La portion des Québécois âgés de 55 à 64 ans qui restent sur le marché du travail se compare avantageusement à celle des pays de l'Union européenne, bien que l'âge de la retraite effective soit ici parmi les moins élevés.

Voilà ce qui ressort d'une comparaison détaillée entre les situations québécoise et européenne établie par les économistes Joëlle Noreau et Chantal Routhier, de Desjardins.

En analysant les données d'une étude publiée par Natixis sur la situation au sein de l'Union européenne et les statistiques disponibles ici, elles ont tenté d'établir si le taux d'emploi dans cette cohorte pourrait s'améliorer.

Le vieillissement de la population a pour effet de diminuer le taux de chômage, observent-elles. De fait, le taux de demandeurs d'emploi a fortement diminué au cours de la première décennie du siècle, tandis que le nombre de Québécois de 55 ans et plus toujours actifs sur le marché du travail a doublé pour atteindre 600 000 travailleurs.

L'an dernier, le taux d'emploi des Québécois de 55 à 59 ans s'établissait à 62%, comparativement à 67% pour la moyenne canadienne et 68,3% chez l'Oncle Sam. La performance du Québec est plus élevée que la moyenne européenne, mais celle-ci cache d'importants écarts: plus de 80% au Danemark, en Norvège et en Suède, moins de 60% en France, en Italie et en Grèce, à peine plus de 30% en Turquie.

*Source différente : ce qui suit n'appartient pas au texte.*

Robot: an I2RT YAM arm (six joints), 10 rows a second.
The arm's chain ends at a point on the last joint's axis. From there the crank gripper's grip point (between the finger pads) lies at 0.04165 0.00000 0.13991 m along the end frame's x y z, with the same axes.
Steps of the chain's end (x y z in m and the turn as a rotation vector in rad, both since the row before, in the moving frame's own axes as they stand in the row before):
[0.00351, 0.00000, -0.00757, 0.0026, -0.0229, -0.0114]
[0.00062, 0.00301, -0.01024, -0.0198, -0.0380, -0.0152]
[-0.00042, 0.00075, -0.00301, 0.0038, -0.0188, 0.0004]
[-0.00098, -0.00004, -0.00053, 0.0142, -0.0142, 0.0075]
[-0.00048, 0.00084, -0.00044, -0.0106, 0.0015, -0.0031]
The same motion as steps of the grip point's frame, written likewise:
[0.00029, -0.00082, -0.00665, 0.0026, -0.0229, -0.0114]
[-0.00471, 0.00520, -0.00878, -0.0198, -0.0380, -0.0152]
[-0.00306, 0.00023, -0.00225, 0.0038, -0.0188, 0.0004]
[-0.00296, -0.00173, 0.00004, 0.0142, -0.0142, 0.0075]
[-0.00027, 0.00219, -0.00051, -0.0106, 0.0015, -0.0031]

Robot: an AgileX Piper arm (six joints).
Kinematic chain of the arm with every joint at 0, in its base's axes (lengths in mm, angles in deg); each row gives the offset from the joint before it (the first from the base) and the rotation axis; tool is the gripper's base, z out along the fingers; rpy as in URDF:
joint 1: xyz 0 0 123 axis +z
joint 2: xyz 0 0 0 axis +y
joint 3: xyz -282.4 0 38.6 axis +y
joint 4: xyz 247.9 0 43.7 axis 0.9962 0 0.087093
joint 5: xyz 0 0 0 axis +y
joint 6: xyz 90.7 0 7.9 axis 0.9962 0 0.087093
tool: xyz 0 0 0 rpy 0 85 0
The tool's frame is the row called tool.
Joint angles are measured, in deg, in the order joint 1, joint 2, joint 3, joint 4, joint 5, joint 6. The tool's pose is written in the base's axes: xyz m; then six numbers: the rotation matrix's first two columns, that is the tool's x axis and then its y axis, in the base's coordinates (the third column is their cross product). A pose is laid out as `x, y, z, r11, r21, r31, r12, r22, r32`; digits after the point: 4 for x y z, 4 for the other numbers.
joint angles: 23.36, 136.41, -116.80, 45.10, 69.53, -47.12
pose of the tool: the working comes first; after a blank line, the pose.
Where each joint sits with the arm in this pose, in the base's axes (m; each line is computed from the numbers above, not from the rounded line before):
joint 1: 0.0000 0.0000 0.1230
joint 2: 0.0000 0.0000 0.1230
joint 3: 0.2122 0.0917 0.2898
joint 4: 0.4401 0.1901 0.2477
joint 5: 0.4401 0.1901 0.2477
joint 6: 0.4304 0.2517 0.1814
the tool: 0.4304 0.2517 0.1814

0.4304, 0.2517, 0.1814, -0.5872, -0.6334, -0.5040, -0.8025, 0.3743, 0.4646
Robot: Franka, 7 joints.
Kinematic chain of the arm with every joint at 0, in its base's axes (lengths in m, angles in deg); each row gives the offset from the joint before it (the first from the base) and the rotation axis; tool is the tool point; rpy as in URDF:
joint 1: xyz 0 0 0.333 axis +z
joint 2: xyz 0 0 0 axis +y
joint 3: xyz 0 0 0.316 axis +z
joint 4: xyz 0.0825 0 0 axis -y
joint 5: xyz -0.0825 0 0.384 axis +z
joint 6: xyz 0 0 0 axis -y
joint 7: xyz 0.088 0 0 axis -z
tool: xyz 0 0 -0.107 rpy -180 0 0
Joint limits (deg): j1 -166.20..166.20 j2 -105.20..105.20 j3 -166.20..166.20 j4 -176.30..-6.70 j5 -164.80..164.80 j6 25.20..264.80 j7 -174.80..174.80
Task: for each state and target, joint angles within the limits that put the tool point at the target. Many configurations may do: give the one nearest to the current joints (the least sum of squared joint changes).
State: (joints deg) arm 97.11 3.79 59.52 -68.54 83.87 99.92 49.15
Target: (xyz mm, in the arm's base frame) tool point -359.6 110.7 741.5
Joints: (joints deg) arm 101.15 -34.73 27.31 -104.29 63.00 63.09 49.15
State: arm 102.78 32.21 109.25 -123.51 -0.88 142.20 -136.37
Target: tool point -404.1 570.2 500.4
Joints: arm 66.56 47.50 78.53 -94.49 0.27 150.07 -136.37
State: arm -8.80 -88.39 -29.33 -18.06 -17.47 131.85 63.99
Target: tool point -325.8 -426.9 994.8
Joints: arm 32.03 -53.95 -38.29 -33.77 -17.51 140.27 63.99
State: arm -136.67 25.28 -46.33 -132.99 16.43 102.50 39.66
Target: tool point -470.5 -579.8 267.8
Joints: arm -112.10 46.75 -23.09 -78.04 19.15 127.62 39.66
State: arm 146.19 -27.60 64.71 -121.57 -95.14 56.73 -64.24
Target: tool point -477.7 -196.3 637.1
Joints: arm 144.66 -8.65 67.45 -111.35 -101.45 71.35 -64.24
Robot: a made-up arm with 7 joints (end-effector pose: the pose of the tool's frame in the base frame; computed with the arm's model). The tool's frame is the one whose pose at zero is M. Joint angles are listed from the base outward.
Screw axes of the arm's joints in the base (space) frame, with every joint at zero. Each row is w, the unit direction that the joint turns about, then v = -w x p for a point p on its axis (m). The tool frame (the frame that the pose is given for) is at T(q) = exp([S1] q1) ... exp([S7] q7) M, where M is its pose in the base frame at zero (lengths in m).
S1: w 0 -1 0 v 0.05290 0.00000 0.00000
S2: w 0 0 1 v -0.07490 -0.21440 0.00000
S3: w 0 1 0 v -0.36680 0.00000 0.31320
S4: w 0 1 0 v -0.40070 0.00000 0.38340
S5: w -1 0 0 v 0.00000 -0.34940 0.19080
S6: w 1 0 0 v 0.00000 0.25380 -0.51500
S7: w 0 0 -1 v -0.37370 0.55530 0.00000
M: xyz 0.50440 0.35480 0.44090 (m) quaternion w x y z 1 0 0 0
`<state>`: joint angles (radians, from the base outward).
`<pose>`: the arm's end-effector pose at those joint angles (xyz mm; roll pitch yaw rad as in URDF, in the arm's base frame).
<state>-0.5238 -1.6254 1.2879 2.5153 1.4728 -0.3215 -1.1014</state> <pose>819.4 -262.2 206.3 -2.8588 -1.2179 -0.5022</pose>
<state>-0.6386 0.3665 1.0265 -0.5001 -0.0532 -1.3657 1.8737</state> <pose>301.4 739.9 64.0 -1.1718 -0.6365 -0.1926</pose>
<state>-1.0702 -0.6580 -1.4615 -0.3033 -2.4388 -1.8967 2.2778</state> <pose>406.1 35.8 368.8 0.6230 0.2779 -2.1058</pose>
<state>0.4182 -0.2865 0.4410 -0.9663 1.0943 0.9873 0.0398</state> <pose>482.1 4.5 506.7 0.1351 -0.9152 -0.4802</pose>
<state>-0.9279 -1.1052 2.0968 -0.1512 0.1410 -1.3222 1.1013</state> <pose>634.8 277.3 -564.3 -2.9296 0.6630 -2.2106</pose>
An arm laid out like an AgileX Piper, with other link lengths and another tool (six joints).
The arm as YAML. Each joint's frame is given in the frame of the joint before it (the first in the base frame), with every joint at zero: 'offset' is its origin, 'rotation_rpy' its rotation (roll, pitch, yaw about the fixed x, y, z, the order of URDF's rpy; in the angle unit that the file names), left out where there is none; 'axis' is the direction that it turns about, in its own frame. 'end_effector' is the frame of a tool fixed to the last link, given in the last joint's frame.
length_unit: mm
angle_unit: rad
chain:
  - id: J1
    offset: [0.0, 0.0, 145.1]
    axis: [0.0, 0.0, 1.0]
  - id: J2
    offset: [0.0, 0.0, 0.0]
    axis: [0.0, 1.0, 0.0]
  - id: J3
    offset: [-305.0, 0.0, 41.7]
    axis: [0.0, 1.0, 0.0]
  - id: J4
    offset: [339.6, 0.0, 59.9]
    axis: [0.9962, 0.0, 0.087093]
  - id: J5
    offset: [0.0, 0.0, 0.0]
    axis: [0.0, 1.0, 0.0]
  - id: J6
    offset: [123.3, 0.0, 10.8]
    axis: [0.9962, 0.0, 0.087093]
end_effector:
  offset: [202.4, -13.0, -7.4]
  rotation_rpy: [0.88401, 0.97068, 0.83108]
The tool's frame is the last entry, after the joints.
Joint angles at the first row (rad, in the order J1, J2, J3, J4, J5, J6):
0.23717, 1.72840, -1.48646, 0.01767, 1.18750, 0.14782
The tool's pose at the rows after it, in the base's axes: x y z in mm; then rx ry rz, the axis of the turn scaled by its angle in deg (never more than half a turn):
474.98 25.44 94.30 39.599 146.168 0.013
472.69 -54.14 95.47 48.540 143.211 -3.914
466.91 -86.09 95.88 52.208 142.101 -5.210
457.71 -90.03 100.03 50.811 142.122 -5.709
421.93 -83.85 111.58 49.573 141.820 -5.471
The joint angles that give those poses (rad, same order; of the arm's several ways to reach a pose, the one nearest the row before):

Chez les 60-64 ans, le taux d'emploi au Québec s'établit à 39%, ce qui reste moins élevé qu'au Canada (47%) et aux États-Unis (51,5%). C'est toutefois beaucoup mieux que la moyenne européenne (à peine plus de 30%) qui cache encore des écarts considérables. En Suède et en Norvège, le taux dépasse les 60%, mais en France, en Belgique, en Italie et en Pologne, il n'atteint pas 20%.

Outre le taux de chômage, les explications avancées pour de tels écarts reposent aussi sur la proportion des 60 ans et plus dans la population active et l'âge légal de la retraite.

Au Québec en 2008, 19,5% de la population active (qui détient ou recherche un emploi) avait au moins 60 ans. La moyenne européenne est de 10,9%, mais elle est beaucoup plus élevée en Allemagne ou en Italie (25%) et en Suède (24%).

Les auteures font observer que cette cohorte augmente rapidement au Québec. En 1996, elle formait à peine 15% de la population active.

Il existe aussi d'importantes disparités quant à l'âge légal de la retraite: de 60 ans en France et en Turquie, jusqu'à 67 ans au Danemark, plusieurs pays ayant même des seuils moins élevés pour les femmes, ce qui serait ici considéré comme de la discrimination sexuelle, en vertu de nos chartes des droits.

Dès lors, il est moins surprenant que le taux d'emploi soit moins élevé en France qu'au Danemark ou en Suède, chez les 60 ans et plus.

Chose mal comprise, les auteures rappellent qu'il n'y a pas d'âge légal de la retraite au Québec bien que les prestations de la Régie des rentes soient disponibles à partir de 60 ans et celles de la sécurité de la vieillesse versées par Ottawa à 65 ans.

Dans les faits, l'âge moyen de la retraite, définie par la Régie comme «la diminution de l'activité rémunératrice et une substitution, du moins partielle, du revenu par un revenu de retraite», est de 59,9 ans pour les hommes et de 59,5 ans pour les femmes. Seuls les Français et les Polonais prennent leur retraite plus tôt.

La grande faiblesse de l'étude Natixis est d'ignorer les grandes disparités d'épargne-retraite entre les pays. Dans plusieurs, le revenu de retraite est lourdement tributaire de l'État, alors que, dans d'autres, comme le Canada, l'épargne-retraite et les régimes complémentaires assurent une grande part des rentrées de fonds des retraités.

Voilà qui explique peut-être la grande prudence des auteures dans leur prévision. «Il faut s'attendre à une augmentation du taux d'emploi à la fois chez les 55 à 59 ans, les 60 à 64 ans de même que chez les 65 ans et plus», écrivent-elles simplement.